**EXERCISE DATA:**
***
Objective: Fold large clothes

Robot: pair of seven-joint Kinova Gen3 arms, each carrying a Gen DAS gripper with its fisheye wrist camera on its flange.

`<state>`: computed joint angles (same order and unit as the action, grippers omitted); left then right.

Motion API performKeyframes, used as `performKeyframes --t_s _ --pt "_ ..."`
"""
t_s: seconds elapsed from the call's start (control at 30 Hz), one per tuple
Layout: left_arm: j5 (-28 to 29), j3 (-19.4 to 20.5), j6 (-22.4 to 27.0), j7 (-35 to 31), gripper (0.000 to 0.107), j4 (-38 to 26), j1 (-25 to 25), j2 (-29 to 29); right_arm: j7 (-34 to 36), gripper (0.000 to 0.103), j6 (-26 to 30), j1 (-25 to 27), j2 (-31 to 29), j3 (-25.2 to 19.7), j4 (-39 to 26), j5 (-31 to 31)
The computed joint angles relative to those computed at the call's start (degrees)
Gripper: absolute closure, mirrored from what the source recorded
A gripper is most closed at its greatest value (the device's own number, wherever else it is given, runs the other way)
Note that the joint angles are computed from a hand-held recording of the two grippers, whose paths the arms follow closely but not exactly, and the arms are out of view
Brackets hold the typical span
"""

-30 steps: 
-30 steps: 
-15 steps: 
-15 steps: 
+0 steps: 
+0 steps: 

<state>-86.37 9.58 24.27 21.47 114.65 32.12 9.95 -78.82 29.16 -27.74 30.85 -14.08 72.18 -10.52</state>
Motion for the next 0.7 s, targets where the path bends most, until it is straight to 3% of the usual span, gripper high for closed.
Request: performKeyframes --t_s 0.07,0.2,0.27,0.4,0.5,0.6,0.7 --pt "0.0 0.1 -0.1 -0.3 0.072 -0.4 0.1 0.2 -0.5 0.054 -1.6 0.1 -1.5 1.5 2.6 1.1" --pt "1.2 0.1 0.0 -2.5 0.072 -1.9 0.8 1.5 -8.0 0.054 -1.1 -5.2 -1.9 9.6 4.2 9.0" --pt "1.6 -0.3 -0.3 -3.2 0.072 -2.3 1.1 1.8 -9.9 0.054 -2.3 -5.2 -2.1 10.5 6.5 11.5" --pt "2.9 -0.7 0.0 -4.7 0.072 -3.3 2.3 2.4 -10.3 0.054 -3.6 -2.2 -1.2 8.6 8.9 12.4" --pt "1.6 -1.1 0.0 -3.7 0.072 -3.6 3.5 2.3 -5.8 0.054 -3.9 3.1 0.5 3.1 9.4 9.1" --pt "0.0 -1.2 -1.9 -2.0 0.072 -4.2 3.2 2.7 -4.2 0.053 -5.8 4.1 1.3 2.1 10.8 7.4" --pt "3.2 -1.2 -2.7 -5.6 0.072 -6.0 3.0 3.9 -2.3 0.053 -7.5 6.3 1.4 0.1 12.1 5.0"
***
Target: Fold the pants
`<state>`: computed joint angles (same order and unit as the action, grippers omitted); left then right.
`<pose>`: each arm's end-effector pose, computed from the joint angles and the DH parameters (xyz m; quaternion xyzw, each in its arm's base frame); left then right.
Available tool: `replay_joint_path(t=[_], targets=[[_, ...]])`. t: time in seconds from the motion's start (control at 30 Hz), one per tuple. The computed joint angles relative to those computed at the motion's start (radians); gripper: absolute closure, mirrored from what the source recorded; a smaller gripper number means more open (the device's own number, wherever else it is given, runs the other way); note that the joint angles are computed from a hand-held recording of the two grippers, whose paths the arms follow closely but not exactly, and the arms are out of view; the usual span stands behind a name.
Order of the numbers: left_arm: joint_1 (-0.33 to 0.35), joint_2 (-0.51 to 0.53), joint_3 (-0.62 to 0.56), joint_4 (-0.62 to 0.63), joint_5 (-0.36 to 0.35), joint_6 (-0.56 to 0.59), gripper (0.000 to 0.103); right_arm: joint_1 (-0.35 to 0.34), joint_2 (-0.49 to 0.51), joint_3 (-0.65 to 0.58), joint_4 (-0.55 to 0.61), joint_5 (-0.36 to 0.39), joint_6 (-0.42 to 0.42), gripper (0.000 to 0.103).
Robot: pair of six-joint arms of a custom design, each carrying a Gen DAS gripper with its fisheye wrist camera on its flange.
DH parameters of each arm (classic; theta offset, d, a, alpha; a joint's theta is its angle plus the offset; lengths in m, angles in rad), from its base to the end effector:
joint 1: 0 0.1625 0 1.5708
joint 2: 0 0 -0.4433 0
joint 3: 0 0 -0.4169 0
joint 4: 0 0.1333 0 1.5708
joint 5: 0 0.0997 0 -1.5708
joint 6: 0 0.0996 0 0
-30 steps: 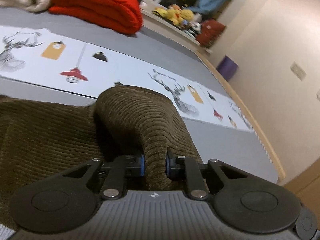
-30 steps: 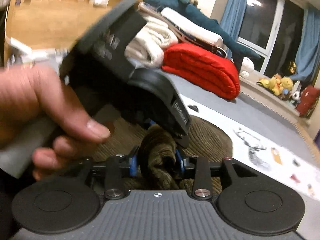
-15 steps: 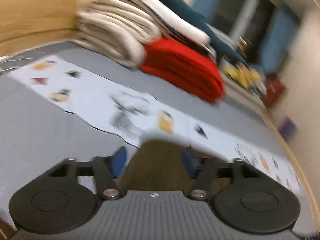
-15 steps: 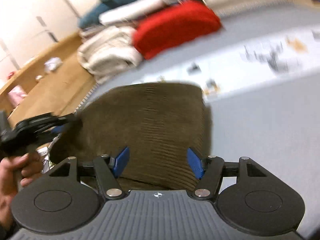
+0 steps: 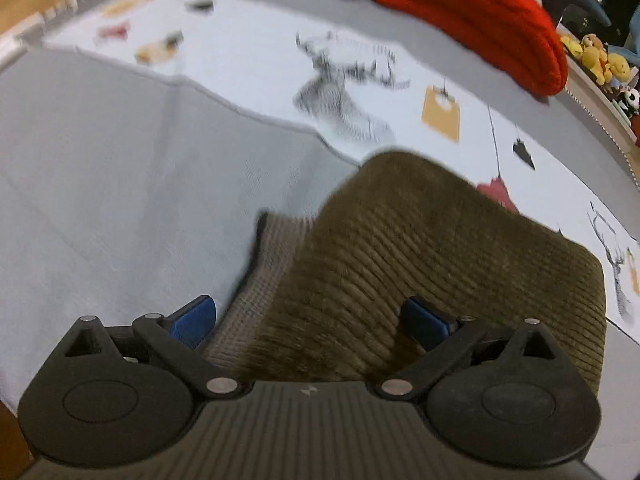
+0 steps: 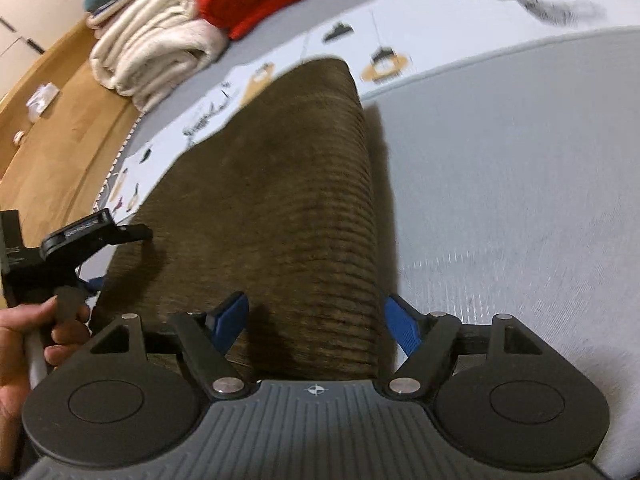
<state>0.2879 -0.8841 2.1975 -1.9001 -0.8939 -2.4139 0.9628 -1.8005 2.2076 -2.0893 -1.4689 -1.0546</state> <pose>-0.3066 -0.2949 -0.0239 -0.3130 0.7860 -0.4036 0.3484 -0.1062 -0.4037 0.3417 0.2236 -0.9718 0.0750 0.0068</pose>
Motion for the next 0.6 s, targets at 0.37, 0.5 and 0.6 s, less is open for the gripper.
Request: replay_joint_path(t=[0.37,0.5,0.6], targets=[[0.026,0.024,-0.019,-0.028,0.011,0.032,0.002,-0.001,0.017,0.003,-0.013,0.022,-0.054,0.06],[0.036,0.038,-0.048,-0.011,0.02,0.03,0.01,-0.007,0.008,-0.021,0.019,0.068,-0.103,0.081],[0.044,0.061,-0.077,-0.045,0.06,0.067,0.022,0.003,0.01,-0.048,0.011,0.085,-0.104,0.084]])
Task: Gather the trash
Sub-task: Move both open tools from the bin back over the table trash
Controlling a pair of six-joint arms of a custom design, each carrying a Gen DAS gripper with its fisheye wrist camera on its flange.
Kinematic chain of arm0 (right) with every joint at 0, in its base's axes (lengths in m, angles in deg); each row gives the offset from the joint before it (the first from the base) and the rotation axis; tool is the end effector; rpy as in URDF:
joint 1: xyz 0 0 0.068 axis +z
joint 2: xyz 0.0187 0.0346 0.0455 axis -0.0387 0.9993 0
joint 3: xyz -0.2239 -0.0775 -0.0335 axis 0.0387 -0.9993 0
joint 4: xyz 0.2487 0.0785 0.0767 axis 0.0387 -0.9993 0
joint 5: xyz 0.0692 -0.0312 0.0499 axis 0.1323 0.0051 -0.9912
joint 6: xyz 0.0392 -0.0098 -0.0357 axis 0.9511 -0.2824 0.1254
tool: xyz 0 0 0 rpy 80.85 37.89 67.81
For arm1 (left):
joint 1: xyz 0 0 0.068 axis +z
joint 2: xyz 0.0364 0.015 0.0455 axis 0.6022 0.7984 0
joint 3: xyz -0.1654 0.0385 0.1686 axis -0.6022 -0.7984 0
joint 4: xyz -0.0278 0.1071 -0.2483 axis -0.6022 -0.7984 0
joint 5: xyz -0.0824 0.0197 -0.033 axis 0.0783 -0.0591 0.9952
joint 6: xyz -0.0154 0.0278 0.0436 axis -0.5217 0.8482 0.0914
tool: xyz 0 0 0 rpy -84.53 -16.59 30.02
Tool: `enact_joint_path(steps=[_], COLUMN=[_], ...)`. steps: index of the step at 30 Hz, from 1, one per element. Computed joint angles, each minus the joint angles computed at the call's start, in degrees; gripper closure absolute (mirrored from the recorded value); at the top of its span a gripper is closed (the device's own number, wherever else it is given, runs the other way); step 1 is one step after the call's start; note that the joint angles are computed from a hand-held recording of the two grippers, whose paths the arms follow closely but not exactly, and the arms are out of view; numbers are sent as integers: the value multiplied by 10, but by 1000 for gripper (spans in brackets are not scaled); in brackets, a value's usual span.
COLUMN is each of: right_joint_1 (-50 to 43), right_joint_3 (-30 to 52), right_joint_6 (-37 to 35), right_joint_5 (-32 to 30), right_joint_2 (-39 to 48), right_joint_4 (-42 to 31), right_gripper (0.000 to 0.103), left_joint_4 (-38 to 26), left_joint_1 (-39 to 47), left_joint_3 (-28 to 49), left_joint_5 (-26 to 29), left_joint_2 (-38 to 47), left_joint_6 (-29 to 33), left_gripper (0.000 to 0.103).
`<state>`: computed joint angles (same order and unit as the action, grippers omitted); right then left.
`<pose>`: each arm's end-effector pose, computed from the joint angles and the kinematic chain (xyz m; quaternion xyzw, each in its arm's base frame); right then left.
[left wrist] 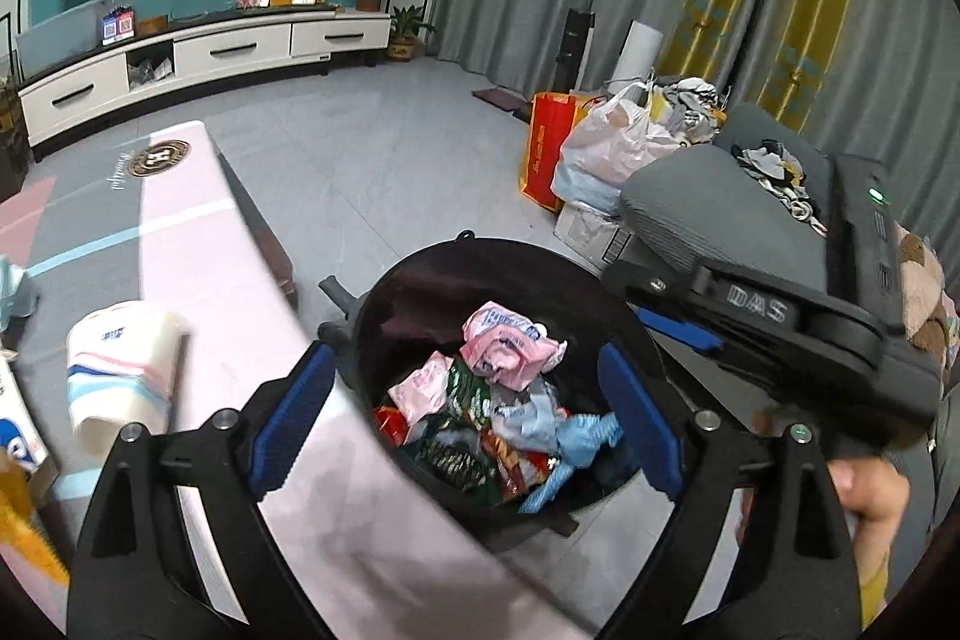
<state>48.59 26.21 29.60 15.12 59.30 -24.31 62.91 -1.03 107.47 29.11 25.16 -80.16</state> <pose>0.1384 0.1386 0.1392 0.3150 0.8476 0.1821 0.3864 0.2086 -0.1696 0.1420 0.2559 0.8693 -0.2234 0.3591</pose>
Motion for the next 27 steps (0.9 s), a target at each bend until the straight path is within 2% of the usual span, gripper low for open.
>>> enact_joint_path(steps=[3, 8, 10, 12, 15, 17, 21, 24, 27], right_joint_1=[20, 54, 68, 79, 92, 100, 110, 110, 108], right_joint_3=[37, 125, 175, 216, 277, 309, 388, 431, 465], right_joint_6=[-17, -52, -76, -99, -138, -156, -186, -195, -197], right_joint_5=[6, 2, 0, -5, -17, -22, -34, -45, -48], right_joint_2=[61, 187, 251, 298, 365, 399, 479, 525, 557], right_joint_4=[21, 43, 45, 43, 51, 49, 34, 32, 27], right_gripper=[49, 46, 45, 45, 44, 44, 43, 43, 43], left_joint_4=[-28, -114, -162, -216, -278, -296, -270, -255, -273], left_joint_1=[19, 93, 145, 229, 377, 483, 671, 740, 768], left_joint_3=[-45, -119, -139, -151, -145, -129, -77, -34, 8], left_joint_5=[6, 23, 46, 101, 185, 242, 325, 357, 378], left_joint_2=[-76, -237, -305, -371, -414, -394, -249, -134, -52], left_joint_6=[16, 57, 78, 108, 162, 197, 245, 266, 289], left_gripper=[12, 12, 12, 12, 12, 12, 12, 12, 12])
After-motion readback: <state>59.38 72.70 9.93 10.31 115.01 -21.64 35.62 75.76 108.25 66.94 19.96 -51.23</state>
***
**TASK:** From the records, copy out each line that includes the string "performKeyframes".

**ANSWER TO THIS EXERCISE:**
Motion API performKeyframes, used as `performKeyframes --t_s _ --pt "_ ..."`
Request: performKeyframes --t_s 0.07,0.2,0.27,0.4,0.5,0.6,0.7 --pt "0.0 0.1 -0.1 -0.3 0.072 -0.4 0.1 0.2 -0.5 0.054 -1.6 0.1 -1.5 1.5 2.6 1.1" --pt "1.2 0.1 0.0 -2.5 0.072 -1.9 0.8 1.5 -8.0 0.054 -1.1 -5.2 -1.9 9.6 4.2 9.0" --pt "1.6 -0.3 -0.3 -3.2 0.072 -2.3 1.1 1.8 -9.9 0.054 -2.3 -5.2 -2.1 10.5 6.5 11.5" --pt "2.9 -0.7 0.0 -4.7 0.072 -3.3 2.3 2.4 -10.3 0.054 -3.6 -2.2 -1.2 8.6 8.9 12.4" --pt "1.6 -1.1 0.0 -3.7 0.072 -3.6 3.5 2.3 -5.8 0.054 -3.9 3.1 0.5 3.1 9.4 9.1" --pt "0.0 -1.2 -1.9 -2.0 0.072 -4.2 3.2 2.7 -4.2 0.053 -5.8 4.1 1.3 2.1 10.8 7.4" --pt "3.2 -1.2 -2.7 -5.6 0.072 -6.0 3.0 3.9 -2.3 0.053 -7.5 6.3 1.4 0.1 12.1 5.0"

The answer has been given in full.